Data listing:

▬▬▬▬▬▬

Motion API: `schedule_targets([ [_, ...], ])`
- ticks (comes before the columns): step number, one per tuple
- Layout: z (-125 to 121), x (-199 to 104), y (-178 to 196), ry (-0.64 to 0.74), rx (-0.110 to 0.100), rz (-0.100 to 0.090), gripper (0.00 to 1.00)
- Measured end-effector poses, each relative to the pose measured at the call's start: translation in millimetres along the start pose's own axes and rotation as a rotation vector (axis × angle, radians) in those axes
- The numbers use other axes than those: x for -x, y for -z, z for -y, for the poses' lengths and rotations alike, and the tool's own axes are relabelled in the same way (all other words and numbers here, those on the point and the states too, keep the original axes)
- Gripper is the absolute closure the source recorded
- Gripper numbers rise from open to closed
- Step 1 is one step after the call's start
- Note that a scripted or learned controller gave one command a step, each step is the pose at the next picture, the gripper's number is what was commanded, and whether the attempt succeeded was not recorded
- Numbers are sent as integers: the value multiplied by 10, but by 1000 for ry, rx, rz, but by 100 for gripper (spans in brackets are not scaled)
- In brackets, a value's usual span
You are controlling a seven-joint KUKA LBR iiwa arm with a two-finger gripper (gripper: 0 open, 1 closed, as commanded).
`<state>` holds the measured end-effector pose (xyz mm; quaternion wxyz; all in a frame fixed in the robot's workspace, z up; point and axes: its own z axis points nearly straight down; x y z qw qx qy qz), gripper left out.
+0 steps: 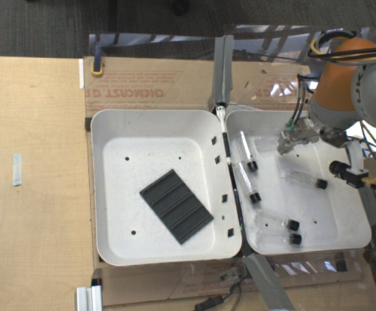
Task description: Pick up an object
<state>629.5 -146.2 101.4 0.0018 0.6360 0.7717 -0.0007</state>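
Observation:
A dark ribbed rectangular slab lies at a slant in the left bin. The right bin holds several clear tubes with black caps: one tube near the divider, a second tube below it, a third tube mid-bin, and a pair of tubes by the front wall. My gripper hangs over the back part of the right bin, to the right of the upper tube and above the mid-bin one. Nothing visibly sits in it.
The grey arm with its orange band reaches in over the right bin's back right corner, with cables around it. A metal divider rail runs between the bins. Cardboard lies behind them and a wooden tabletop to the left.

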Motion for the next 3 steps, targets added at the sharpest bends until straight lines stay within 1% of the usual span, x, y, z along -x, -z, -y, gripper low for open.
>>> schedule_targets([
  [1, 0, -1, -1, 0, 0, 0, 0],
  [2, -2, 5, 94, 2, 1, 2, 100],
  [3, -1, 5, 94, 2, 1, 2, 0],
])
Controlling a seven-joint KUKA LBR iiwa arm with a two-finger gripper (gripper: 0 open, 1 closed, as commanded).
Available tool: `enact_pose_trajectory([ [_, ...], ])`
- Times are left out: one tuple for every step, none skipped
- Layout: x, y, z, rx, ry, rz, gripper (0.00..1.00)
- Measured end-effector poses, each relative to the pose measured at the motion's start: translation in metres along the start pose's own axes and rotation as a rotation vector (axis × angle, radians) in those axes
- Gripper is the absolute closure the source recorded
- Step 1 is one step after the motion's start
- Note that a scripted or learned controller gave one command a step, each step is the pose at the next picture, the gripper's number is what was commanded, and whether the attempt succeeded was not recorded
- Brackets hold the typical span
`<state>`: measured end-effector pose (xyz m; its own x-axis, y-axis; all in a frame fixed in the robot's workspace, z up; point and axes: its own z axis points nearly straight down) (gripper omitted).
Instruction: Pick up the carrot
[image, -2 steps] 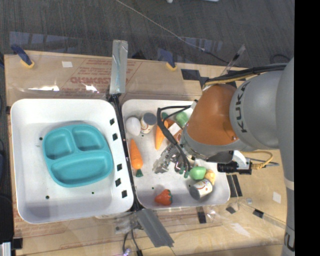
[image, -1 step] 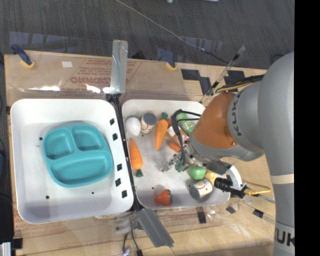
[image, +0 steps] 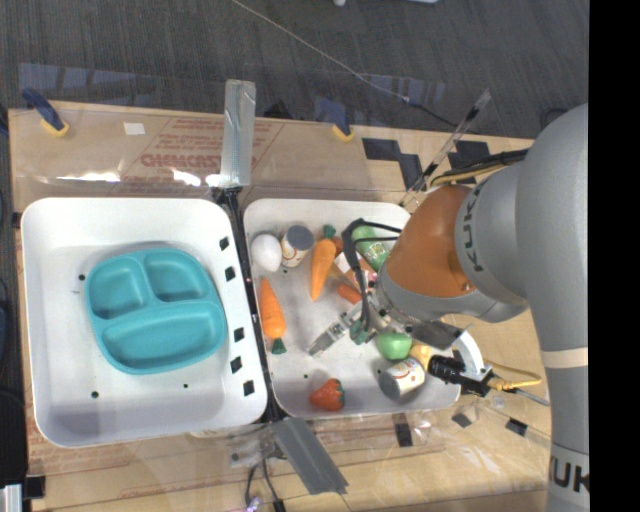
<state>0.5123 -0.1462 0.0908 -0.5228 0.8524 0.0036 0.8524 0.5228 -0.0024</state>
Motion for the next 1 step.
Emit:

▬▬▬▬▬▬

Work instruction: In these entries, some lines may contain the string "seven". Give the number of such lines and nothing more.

The answer: 2